DIRECTIONS:
Copy all the data exactly, except the pictures.

(DATA SECTION Opens)

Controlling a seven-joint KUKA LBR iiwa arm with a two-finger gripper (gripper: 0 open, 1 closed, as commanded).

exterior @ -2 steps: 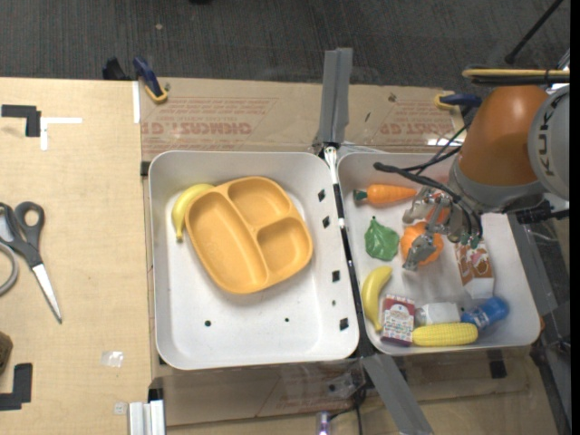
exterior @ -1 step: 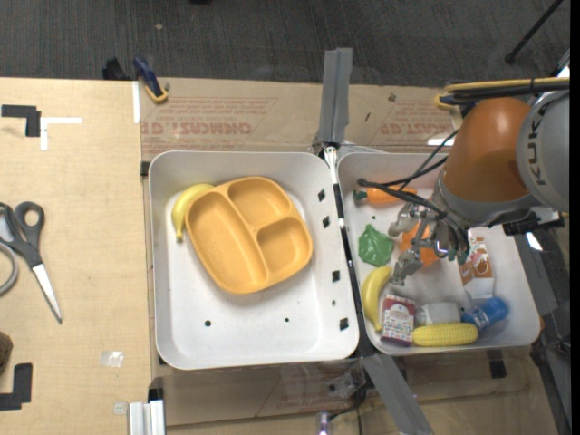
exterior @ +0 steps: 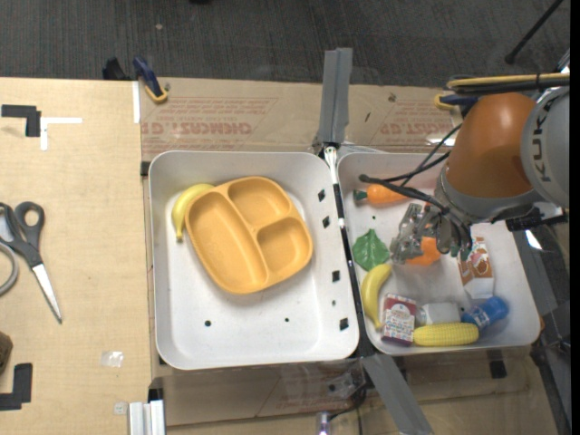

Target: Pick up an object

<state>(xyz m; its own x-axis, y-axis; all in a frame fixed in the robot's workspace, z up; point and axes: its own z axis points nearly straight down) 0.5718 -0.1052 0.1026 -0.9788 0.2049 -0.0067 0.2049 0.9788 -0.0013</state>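
Camera view shows a small orange object (exterior: 422,256) in the right bin (exterior: 521,329), right of centre; its long axis I cannot tell. The gripper (exterior: 424,236) stands directly over it, finger state unclear. A carrot (exterior: 391,194) lies above, pointing left. A banana (exterior: 373,290) lies lower left, an orange tray (exterior: 246,232) in the left bin (exterior: 181,333).

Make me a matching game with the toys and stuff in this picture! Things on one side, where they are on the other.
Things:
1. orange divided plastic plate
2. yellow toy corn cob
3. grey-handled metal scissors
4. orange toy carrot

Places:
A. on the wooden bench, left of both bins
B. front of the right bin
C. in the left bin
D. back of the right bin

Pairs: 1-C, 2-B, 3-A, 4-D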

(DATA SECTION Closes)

OUTPUT BELOW:
Controlling a seven-joint KUKA LBR iiwa arm with a two-finger gripper (gripper: 0 open, 1 closed, as commanded).

exterior @ -2 steps: 
exterior @ -1 step: 
exterior @ +0 steps: 

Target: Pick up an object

<state>(xyz m; its own x-axis, y-axis; all in a frame fixed in the robot's workspace, z up; point and axes: its own z axis points nearly straight down) 0.5718 -0.1052 0.1026 -0.9788 0.2049 -0.0067 0.2049 0.9788 -0.0013</state>
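Camera view shows a small orange object (exterior: 422,256) in the right bin (exterior: 521,329), right of centre; its long axis I cannot tell. The gripper (exterior: 424,236) stands directly over it, finger state unclear. A carrot (exterior: 391,194) lies above, pointing left. A banana (exterior: 373,290) lies lower left, an orange tray (exterior: 246,232) in the left bin (exterior: 181,333).

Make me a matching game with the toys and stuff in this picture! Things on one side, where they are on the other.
Things:
1. orange divided plastic plate
2. yellow toy corn cob
3. grey-handled metal scissors
4. orange toy carrot

Places:
A. on the wooden bench, left of both bins
B. front of the right bin
C. in the left bin
D. back of the right bin

Pairs: 1-C, 2-B, 3-A, 4-D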

This concludes the answer to the exercise.